WHAT IS NEEDED
Each line of the data below that holds the word "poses" is to be reported in full.

______

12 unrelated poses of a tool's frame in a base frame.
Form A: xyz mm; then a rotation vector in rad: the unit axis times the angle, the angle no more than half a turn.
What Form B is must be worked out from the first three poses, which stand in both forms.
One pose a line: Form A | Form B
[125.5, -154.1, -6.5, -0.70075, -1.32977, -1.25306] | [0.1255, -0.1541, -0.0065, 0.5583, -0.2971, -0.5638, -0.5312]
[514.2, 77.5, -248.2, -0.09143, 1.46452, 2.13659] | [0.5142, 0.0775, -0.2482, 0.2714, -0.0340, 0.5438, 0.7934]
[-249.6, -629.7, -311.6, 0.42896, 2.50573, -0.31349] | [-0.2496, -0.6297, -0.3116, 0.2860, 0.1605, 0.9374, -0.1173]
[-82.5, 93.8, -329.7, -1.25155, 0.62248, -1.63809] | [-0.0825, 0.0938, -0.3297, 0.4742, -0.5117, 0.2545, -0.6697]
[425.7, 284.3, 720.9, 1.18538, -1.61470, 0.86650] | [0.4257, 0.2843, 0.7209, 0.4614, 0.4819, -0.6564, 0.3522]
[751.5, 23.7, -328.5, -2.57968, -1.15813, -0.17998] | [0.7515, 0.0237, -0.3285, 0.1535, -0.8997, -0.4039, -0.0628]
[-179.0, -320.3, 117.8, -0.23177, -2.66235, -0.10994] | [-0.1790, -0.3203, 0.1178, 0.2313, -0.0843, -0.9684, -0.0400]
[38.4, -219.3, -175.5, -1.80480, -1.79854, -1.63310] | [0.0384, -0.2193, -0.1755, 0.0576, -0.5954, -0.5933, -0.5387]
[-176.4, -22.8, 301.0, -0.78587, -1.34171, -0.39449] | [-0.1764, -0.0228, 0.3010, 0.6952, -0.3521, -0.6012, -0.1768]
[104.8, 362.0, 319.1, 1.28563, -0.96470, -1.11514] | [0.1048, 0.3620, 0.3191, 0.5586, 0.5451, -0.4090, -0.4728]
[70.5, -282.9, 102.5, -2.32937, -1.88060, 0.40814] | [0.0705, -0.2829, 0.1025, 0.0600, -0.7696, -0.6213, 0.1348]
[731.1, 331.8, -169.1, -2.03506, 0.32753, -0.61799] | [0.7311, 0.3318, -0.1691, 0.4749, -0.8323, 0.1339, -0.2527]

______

ANSWER FOR THE TASK
12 unrelated poses of a tool's frame in a base frame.
What Form B is must be worked out from the first three poses, which stand in both forms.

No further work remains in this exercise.